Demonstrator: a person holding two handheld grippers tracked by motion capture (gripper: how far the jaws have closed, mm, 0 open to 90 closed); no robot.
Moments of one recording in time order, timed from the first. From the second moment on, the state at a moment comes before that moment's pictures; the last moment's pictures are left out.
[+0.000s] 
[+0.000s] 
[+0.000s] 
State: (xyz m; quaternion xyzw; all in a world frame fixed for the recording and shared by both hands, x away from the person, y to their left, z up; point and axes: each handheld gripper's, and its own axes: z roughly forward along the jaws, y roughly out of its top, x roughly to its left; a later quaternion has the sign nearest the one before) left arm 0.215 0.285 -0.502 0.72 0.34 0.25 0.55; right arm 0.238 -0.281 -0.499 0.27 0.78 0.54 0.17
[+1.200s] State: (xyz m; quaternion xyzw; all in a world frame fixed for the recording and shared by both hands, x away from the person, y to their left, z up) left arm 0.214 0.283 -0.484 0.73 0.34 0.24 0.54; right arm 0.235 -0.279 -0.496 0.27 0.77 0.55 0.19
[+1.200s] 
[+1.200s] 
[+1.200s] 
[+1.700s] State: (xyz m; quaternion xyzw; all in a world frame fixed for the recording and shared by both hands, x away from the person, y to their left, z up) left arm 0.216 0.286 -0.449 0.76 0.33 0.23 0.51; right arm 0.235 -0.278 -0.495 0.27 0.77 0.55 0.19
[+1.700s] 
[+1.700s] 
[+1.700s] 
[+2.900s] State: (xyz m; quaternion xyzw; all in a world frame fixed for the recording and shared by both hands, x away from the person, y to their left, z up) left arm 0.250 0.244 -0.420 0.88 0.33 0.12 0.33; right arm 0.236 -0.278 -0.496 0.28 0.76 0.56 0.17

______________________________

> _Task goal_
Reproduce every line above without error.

> _Exercise answer_
Demonstrator: a person holding two handheld grippers tracked by motion capture (gripper: how far the jaws have closed, mm, 0 open to 90 closed); no robot.
Moments of one recording in time order, timed from the first. From the second moment on, the state at a moment comes before that moment's pictures; the last moment's pictures are left out.
[+0.000s] 
[+0.000s] 
[+0.000s] 
State: (xyz m; quaternion xyzw; all in a world frame fixed for the recording and shared by both hands, x away from the person, y to their left, z up; point and axes: each handheld gripper's, and its own axes: z roughly forward along the jaws, y roughly out of its top, x roughly to its left; a later quaternion has the sign nearest the one before) left arm 0.215 0.285 -0.502 0.72 0.34 0.25 0.55; right arm 0.238 -0.281 -0.499 0.27 0.78 0.54 0.17
[+1.200s] State: (xyz m; quaternion xyzw; all in a world frame fixed for the recording and shared by both hands, x away from the person, y to their left, z up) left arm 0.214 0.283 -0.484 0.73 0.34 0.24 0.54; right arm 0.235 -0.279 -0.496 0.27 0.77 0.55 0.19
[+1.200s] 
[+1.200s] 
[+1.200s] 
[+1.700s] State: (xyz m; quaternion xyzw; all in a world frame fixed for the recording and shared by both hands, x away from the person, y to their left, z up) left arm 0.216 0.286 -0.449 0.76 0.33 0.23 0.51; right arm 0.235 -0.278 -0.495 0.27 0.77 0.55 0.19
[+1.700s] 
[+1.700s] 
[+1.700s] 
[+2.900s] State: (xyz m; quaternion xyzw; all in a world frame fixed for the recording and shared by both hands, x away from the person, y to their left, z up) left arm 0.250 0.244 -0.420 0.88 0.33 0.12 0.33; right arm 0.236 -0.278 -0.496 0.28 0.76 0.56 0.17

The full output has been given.